Sp_list = hip_sp['Spectral_type']

from collections import Counter

#create instance of counter
counter_dict = Counter(Sp_list)

#printing first three spectral groups
print(list(counter_dict.items())[:3])
#printing the most common spectral groups 
print(counter_dict.most_common(3))

[('F5          ', 3801), ('K3V         ', 213), ('B9          ', 1499)]
[('K0          ', 8303), ('G5          ', 5892), ('A0          ', 4811)]
Wall time: 14 ms


### Finding common stars between two lists

What is the best way to find common objects in two lists? Python's built-in set type is much faster than the standard way of searching through two lists. Let's select stars from the Hipparcos catalog with the same spectral types. 

In [15]:
%%time

list_1 = (hip_sp['Spectral_type'][:50000])
list_2 = (hip_sp['Spectral_type'][50001:])

set_1 = set(list_1)
set_2 = set(list_2)

common_stars = set_1.intersection(set_2)
print(len(common_stars))

1320
Wall time: 9 ms


### Finding difference and union between two lists

With the two lists of stars from the previous step, we can, for example, find stars that exist only in the first list but not in the second, or in one line we can extract all possible spectral classes from the two lists without heaving to repat the common types from the two lists.

In [16]:
%%time

diff_list = set_1.difference(set_2)
print(len(diff_list))

unique_list = set_1.union(set_2)
print(len(unique_list))

1030
3871
Wall time: 1 ms


### Finding an element in a list

What is the fastest way to search for an element in a list of 113759 objects? We will show below that if a list is of type of set we will be able to find an object faster than in an ordinary list or a tuple. 

In [17]:
list_1 = list(hip_sp['Spectral_type'])
 
new_list = [i.strip(' ') for i in list_1]
print(type(new_list))

%timeit 'A2' in new_list

<class 'list'>
167 ns ± 2.26 ns per loop (mean ± std. dev. of 7 runs, 10000000 loops each)


In [18]:
new_object = tuple([i.strip(' ') for i in list_1])
print(type(new_object))

%timeit 'A2' in new_object

<class 'tuple'>
180 ns ± 10.3 ns per loop (mean ± std. dev. of 7 runs, 10000000 loops each)


In [19]:
new_object = set([i.strip(' ') for i in list_1])
print(type(new_object))

%timeit 'A2' in new_object

<class 'set'>
45 ns ± 0.355 ns per loop (mean ± std. dev. of 7 runs, 10000000 loops each)

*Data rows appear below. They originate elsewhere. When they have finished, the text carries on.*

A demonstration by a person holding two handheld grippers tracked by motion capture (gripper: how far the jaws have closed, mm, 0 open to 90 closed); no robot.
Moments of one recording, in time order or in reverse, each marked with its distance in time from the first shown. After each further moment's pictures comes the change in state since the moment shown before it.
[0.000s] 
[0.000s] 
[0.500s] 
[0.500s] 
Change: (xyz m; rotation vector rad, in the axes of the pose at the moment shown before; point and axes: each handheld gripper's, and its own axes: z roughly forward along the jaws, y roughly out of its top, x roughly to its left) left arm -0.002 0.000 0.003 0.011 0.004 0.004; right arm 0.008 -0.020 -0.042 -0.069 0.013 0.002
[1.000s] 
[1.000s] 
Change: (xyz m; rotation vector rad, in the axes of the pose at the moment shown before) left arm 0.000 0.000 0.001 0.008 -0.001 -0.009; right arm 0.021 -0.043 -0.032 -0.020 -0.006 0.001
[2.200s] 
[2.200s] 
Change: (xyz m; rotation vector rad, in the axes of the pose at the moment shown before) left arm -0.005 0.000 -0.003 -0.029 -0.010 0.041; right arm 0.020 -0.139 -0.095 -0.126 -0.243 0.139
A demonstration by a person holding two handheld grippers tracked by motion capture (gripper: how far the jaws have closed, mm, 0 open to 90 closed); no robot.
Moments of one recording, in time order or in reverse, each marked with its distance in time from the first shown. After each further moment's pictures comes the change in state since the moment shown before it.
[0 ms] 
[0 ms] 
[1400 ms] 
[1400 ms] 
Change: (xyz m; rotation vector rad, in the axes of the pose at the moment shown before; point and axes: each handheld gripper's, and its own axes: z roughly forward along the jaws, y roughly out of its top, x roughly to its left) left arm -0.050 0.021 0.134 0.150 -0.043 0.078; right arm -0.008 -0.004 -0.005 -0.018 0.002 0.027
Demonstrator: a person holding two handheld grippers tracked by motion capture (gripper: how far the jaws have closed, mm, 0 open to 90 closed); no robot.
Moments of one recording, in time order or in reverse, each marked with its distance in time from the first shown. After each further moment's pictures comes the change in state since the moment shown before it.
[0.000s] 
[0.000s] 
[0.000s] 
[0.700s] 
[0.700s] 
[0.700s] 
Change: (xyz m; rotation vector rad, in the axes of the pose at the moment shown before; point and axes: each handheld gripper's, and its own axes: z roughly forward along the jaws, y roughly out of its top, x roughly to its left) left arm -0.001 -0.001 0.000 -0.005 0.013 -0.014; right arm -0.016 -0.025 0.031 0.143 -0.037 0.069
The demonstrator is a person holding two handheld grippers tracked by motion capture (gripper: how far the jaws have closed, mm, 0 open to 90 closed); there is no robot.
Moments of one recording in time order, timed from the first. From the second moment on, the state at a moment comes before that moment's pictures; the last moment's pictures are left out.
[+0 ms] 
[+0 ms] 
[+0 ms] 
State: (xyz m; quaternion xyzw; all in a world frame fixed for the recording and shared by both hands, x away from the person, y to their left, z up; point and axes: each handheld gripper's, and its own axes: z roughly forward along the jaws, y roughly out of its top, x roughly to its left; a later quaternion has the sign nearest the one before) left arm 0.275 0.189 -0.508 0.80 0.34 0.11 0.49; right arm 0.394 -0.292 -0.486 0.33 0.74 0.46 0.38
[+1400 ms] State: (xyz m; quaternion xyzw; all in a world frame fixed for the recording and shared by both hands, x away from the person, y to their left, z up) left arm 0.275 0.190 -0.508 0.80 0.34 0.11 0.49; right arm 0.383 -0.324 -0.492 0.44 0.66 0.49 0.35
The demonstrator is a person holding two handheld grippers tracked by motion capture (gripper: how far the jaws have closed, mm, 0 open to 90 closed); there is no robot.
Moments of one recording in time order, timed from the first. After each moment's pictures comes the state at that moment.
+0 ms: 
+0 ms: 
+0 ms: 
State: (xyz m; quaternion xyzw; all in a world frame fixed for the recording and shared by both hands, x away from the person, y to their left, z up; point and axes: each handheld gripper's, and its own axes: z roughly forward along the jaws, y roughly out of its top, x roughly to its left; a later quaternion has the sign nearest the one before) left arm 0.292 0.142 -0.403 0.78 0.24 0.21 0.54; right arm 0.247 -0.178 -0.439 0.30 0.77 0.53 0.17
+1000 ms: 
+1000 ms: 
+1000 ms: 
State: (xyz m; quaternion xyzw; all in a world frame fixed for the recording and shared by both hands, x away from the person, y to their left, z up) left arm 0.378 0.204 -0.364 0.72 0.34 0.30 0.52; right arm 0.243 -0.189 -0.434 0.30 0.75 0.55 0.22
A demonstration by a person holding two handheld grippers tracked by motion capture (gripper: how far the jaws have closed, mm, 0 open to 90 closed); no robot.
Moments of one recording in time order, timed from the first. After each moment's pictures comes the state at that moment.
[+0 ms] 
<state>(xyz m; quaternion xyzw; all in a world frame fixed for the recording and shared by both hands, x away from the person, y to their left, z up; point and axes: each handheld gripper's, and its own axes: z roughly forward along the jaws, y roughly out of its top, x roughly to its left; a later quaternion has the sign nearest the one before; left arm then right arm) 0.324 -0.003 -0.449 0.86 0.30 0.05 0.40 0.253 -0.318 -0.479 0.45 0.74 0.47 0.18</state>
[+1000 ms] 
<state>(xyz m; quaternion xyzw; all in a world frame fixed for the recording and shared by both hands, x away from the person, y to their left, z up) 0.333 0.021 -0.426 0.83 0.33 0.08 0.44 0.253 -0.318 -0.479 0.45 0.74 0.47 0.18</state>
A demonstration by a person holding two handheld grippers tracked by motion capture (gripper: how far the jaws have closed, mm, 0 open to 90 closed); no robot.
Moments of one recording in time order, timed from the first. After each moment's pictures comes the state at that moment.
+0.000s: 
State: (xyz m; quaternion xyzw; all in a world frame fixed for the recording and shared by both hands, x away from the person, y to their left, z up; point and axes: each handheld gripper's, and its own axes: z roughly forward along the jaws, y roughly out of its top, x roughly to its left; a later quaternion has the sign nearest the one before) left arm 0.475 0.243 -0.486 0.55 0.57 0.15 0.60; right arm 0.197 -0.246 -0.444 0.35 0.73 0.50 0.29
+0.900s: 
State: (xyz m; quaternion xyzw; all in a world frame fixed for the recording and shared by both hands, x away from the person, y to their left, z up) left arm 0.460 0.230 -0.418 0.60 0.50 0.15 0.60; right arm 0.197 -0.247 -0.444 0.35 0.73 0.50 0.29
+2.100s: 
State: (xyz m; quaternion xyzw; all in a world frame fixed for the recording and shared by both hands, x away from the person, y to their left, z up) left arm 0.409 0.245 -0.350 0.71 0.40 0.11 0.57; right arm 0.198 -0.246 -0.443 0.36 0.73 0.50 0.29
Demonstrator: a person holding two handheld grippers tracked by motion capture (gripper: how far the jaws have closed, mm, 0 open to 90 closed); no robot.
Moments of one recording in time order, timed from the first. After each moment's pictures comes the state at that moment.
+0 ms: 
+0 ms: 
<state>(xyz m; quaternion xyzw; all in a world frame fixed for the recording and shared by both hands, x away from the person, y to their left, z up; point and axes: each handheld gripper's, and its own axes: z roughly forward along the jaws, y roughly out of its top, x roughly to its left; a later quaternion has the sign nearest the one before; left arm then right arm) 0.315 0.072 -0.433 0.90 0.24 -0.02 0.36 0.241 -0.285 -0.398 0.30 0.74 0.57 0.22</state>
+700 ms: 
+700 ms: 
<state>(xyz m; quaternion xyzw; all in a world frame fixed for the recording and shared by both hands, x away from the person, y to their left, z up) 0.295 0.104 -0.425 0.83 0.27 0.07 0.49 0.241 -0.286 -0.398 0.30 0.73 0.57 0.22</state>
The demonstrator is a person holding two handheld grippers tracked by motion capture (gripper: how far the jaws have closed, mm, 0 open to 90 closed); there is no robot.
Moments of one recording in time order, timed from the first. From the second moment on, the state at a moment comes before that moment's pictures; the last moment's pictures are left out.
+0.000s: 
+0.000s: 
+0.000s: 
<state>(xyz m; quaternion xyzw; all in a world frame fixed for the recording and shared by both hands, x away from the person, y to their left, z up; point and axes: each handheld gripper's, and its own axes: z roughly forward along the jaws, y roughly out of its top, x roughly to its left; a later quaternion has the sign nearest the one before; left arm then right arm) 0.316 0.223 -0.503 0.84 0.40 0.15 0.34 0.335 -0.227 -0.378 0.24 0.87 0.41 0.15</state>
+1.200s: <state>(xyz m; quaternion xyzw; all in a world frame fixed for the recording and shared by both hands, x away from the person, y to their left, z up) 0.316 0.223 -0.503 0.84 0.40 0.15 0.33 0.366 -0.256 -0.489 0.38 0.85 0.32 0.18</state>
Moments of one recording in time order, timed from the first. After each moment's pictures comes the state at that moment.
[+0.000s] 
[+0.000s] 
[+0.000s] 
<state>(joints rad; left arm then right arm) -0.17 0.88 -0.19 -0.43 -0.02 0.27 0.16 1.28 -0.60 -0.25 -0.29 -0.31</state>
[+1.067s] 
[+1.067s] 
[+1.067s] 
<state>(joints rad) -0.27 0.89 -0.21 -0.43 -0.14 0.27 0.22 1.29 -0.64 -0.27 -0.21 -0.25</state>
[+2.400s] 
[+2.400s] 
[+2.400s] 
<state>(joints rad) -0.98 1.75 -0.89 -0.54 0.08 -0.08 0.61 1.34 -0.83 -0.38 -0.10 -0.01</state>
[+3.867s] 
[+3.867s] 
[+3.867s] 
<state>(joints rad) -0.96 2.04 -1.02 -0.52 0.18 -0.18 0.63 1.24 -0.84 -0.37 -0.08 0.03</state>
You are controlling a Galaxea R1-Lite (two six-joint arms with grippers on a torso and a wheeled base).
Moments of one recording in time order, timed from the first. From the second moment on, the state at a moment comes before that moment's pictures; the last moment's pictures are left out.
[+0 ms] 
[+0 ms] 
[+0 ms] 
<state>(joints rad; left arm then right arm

### How to eliminate loops

We will list several possible ways to eliminate loops because they are inefficient and take more lines of code than needed. For example, we can select all-stars with the same spectral type, G2V as our Sun. 

In [35]:
%%time
#for loop approach

star_list = hip_sp[['Spectral_type', 'Mv']]

suntype_stars = []
for i,j in star_list.iterrows():
    if 'G2V' in j['Spectral_type']:
        suntype_stars.append(j['Mv'])

print('List of absolute magnitudes for Sun-type stars:', suntype_stars[:2], '...')
print(len(suntype_stars))  

List of absolute magnitudes for Sun-type stars: [4.364230575944209, 4.375772199531408] ...
691
Wall time: 7.6 s


In [63]:
%%time
#list comprehension approach

from statistics import mean
df_sp = hip_sp[['Spectral_type', 'Mv']]

df_sunlike = df_sp[df_sp['Spectral_type'].str.strip() == 'G2V']
print(len(df_sunlike))

sunlike_avg = mean(df_sunlike['Mv'])
print('Average absolute magnitude of sun-like stars:', 
      round(sunlike_avg, 2))

568
Average absolute magnitude of sun-like stars: 3.95
Wall time: 49.4 ms


In [75]:
%%time
#NumPy approach

numpy_sunlike= np.array(df_sunlike['Mv'])
print(len(numpy_sunlike))

sunlike_avg = numpy_sunlike.mean()
print('Average absolute magnitude of sun-like stars:', 
      round(sunlike_avg, 2))

568
Average absolute magnitude of sun-like stars: 3.95
Wall time: 0 ns